Currently, on exec(), segments from the LDT are used to initialize
the registers for the new process, see machdep.c:setregs().
For signal delivery/upcalls, GDT registers are used (see machdep.c:
buildcontext()/cpu_upcall()). That's the inconsistency I was
referring to.

> > -pmap_exec_fixup() will never revoke anything, there is dead code
> I'm not sure what you mean by this, the current code will reset CS
> to the non-exec-stack version (GUCODE_SEL) if it can.

pmap_exec_fixup() is only called by the trap handler. This means,
only in the case where the code segment is too small for the
running process.
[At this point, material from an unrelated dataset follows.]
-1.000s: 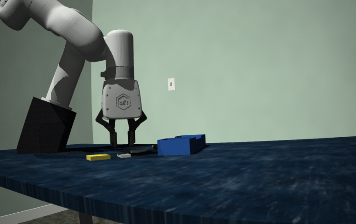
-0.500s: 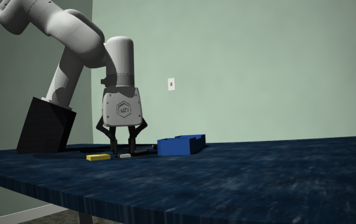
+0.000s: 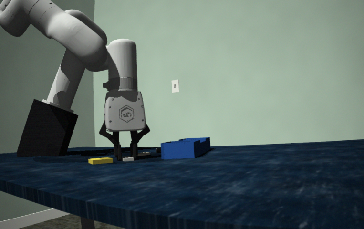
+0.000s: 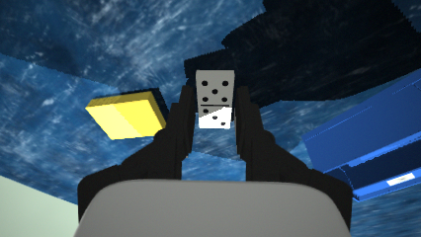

The trap just does not happen in the opposite case.
As I see it, revocation only happens through the ...account()
function after pmap modifications. (and then only for the thread
executing it)

> isn't the CS in the TSS used?

Afaict, no. There are some fields in the TSS used to save context
information, but this is always done manually. The interrupt
stack is taken from the TSS as defined by intel, the rest is
arbitrary, more or less. (I might miss some details here...)
(The doublefault exception handler, and IO permission bitmaps
are some exceptions.)
Anyway, even if the CS was reloaded from the TSS on each return
from userland, switching just the CS to enforce the stack permissions
would be not perfect. It would make that the CS is updated
on secondary processors too eventually, agreed. But the
"big" CS is still easily available (the LDT and/or the GDT one),
it can get in action after revocation intentionally (just
loading the well-known segment index) or unintentionally (doing
some *jongjmp() thing).

What I'm proposing is to use only LDT registers for user segments.
Then have two LDTs -- one with the small CS, one with the large
one, both on the same position, and switch LDTs in the TSS as
appropriate. LDTs are reloaded (manually) in pmap_activate(), so
secondary CPUs will pick up the new one.
Emulations might need some consideration (might require a CS
from the GDT strictly), and the interaction with USER_LDT
might get a bit complex. Otherwise, it should be straightforward.

best regards
Matthias